We've got a bunch of files to backup. We've got changes to these files through time. And we need an efficient method to store them and their changes.
The obvious solution comes first. Identify a file by path+name, its modification time, and then compress and backup it. To know if it has changed we can compare modification times. If the file to preserve is newer, we repeat the procedure. It works. It also is as far from optimal as it can get.
A first upgrade comes with a proper identification of the file. If we compute the hash code for its contents and use it to identify the file, we won't have to backup it again everytime we rename or move it. This helps with deduplication too. If the file exists more than once in the filesystem, we will be able now to do with just one copy of it. It may seem unimportant when we are backing up just one person's files, but we are dealing with an entire net of backups. Chances are that, if people from the same family share the program, they will share files too (photographs, i.e.). It doesn't mean that they know what others have in their computer. They don't and I will explain why and how it happens in the next post. If this procedure is applied to a company this is even more important. Different employees tend to have a huge list of duplicated files.
Another optimization are blocks. When a file is changed usually only a part of it is modified. Splitting it in pieces (blocks) we can store only parts of the file that are changed, saving lots of space. Also, sometimes users store different versions of a file, only slightly modified. Blocks can save space and bandwith here too.
So what we are identifying by their hash codes and storing are blocks, not files. Files are then composed by its metadata (path+name, permissions...) and a list of blocks.
EDIT (12/02/2012): Last night a friend asked me how is deduplication possible when it means sharing data between users whose backups came from different nodes (with different cipher keys). One of the reasons of encrypting data is to keep it private. Privacy vs deduplication has been discussed in the Dropbox
case.
Of course, he's right. I've re read the
pStore paper and it achieves deduplication by encrypting blocks with a key derived from its hash code (convergent encryption). While it's unlikely that a user might get from another node a private or shared block which doesn't belong to him (even sha-1 has a 160 bit length), it seems quite plausible that a user could decrypt the whole content of his own hard drive, which consists of other people's backups. So for now "convergent encryption" is out and so is deduplication outside of own user's scope.

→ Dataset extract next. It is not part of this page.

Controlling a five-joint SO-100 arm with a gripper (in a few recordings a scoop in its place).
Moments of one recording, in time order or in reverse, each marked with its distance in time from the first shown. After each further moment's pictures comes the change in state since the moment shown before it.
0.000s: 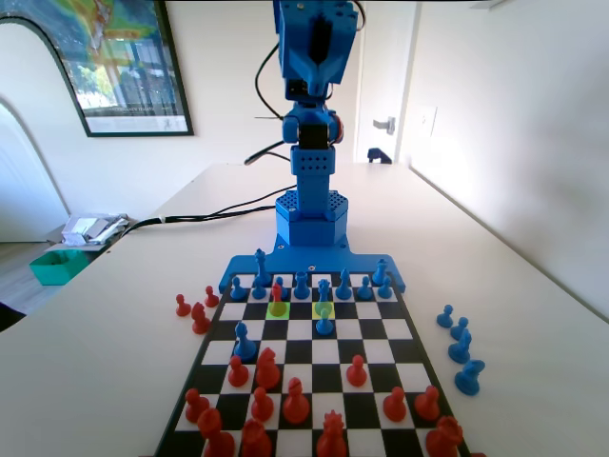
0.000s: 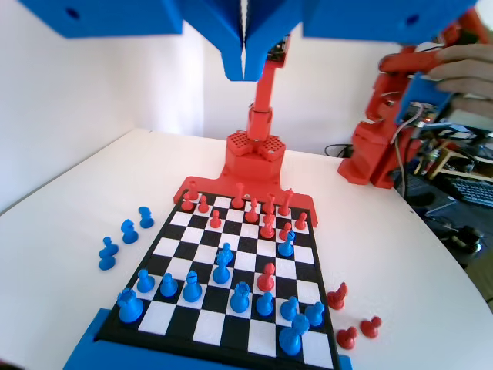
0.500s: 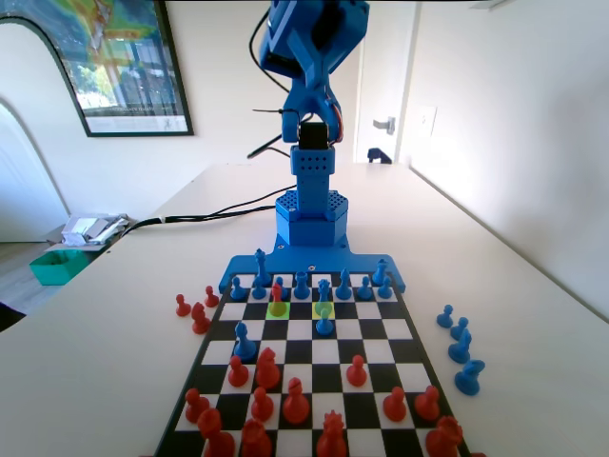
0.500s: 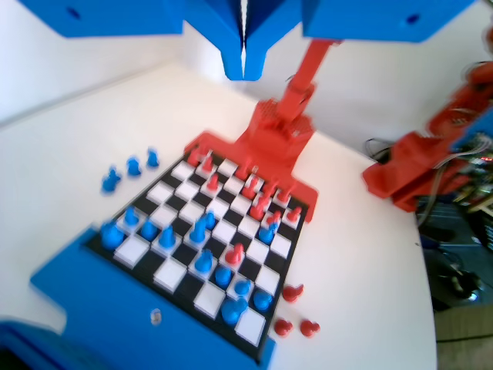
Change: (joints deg) arm 1.4 -23.6 -12.6 3.0 -22.9
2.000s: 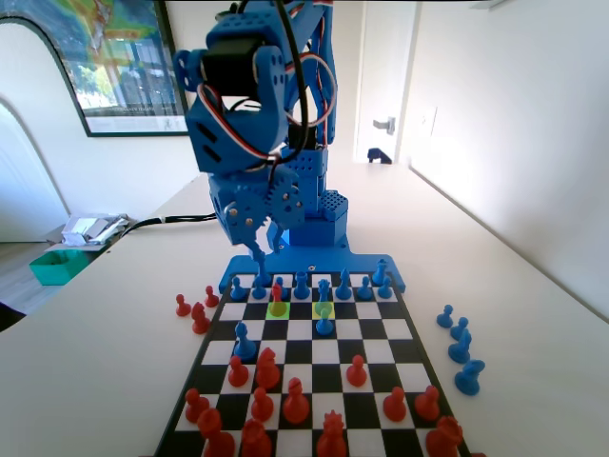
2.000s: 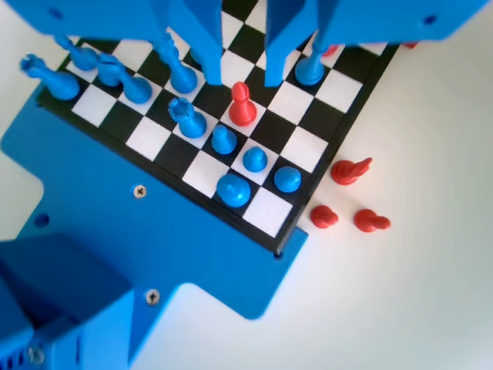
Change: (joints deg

This only affects to backups made from different nodes. If a company has an unified backup, it can still benefit from deduplication. In this case the user (with a single cipher key) is the company, not its employees.

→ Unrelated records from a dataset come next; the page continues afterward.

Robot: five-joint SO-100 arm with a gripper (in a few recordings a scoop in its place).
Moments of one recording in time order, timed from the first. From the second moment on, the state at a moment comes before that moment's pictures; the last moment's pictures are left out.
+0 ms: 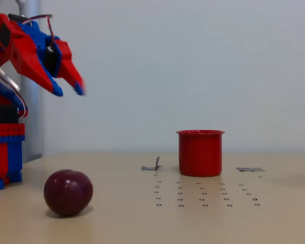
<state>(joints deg) 37.2 139.2 122.0 55.4 -84.7</state>
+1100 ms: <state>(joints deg) 50.4 115.6 134.6 27.7 -101.9</state>
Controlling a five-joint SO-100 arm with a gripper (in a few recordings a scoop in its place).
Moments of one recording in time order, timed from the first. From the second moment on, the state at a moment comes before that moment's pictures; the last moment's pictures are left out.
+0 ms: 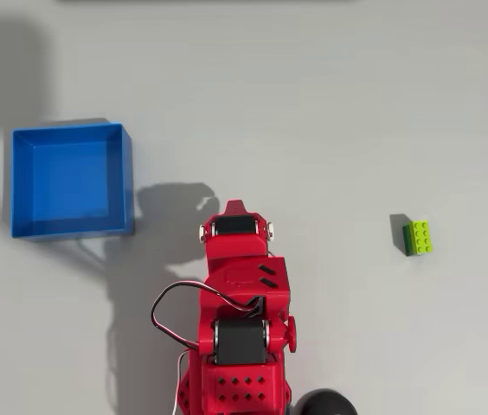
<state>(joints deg) 2.6 185.7 180.0 47.9 -0.2</state>
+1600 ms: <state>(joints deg) 1.6 185.3 178.9 47.9 1.2</state>
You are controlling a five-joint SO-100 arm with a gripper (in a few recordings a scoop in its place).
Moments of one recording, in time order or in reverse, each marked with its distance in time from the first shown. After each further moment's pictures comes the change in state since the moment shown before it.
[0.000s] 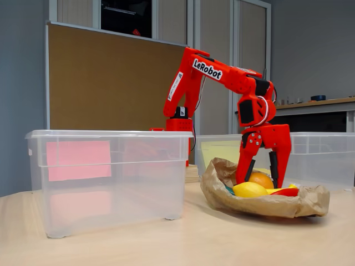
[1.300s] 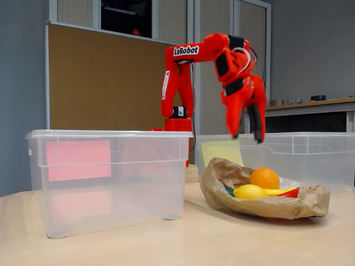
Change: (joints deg) arm 6.0 23.5 6.2 9.6 -37.4
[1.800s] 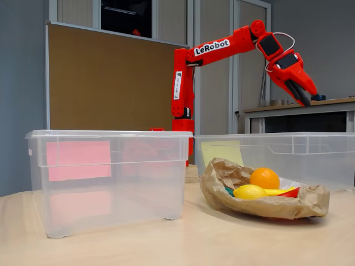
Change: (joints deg) arm -28.4 1.9 -21.5 7.8 -23.4
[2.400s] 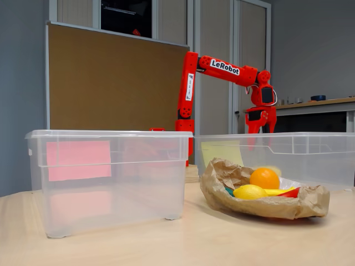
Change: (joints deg) arm -34.6 -5.6 16.8 5.5 77.4
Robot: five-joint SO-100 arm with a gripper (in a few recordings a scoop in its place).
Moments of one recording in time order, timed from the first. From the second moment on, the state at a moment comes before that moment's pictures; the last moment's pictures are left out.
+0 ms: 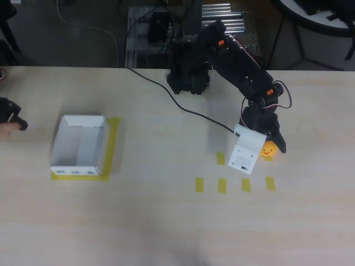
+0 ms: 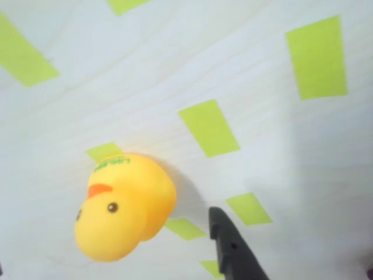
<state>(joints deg) -41.0 64.3 70.8 82.6 -28.2</state>
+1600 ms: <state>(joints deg) -45.4 54.5 67.4 78.2 -25.3</state>
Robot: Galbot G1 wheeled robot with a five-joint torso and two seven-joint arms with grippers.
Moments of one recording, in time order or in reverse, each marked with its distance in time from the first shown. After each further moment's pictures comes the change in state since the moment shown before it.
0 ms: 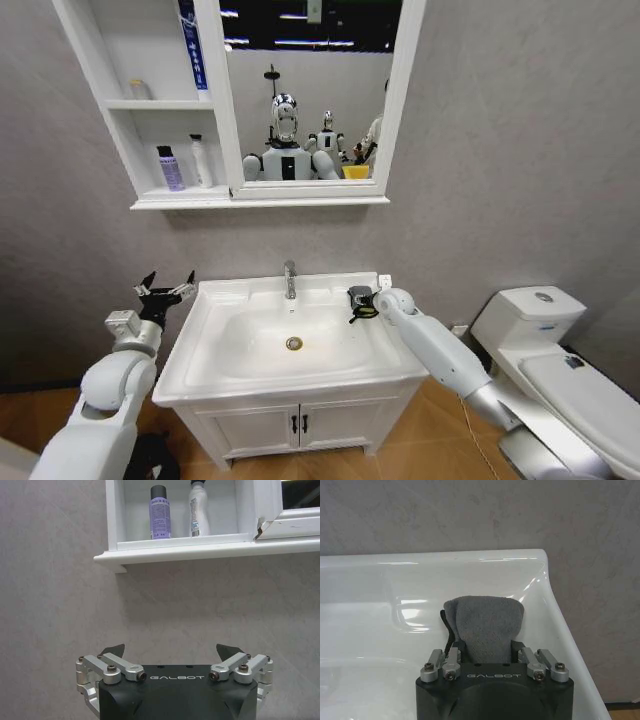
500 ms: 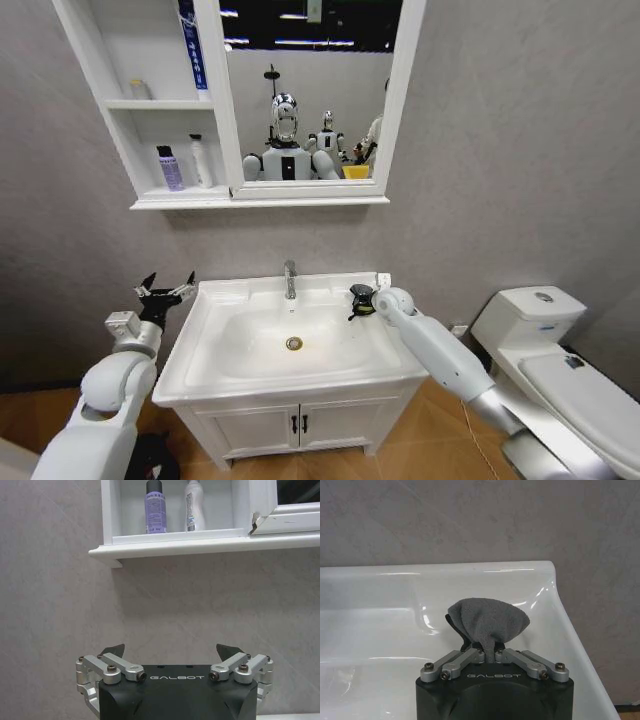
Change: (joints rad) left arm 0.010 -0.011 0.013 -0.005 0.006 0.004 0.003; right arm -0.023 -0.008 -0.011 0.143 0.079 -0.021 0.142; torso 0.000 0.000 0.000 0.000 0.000
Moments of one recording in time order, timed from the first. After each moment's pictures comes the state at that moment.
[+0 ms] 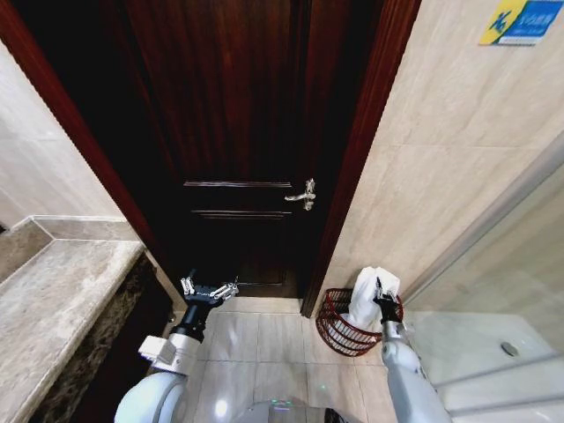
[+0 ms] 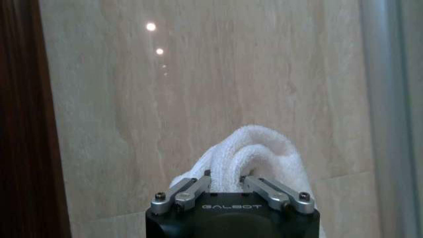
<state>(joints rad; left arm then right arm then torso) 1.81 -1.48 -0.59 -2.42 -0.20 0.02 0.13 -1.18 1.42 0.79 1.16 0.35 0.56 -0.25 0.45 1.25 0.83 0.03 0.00</state>
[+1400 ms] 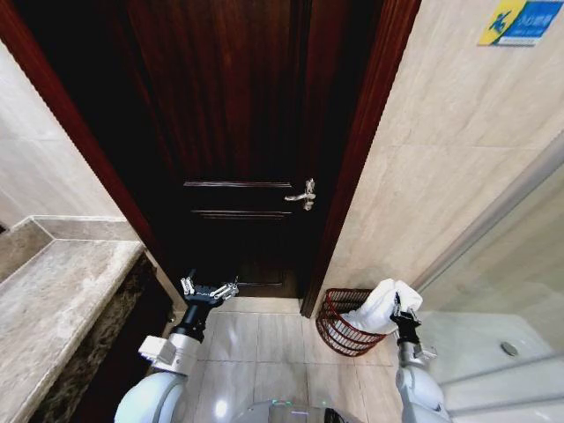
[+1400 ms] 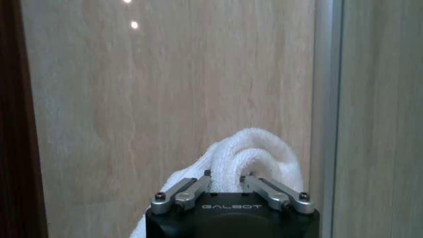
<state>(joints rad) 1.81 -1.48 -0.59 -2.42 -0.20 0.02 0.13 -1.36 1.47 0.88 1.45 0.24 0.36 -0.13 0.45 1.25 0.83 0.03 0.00</state>
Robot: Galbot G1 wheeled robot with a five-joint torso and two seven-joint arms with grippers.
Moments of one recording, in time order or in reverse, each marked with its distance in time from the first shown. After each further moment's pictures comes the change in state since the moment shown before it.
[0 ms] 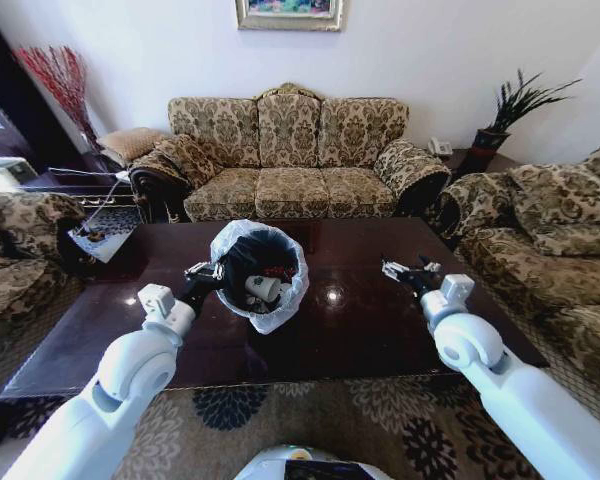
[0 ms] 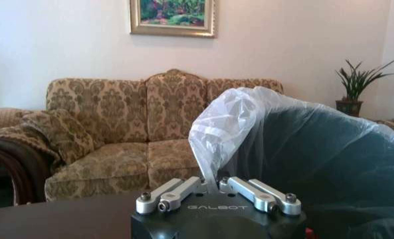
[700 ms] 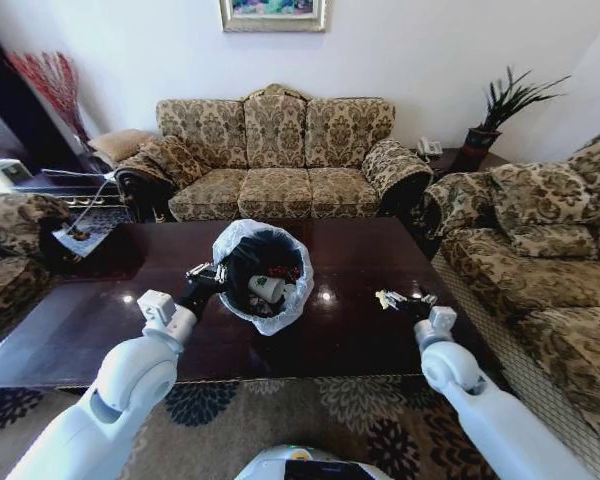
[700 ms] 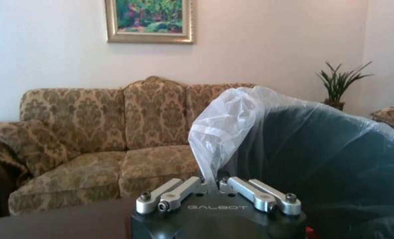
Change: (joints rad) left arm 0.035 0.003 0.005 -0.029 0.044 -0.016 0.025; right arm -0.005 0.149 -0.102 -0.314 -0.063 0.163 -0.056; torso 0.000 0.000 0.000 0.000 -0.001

EDIT 2 (12/02/2012). I'm wrong again. Convergent encryption seems safe enough
(though see attack here). I just didn't know how it's used. You can read about it
here and
here. In a nutshell: you calculate the hash of a file. Then generate a symmetric encryption key with it and encrypt the file. Then re-calculate the hash (this time of the encrypted file) and use it as the identifier or locator for the file. You must keep the first hash in order to decrypt the file. The only way of calculating the decryption key is having the original file.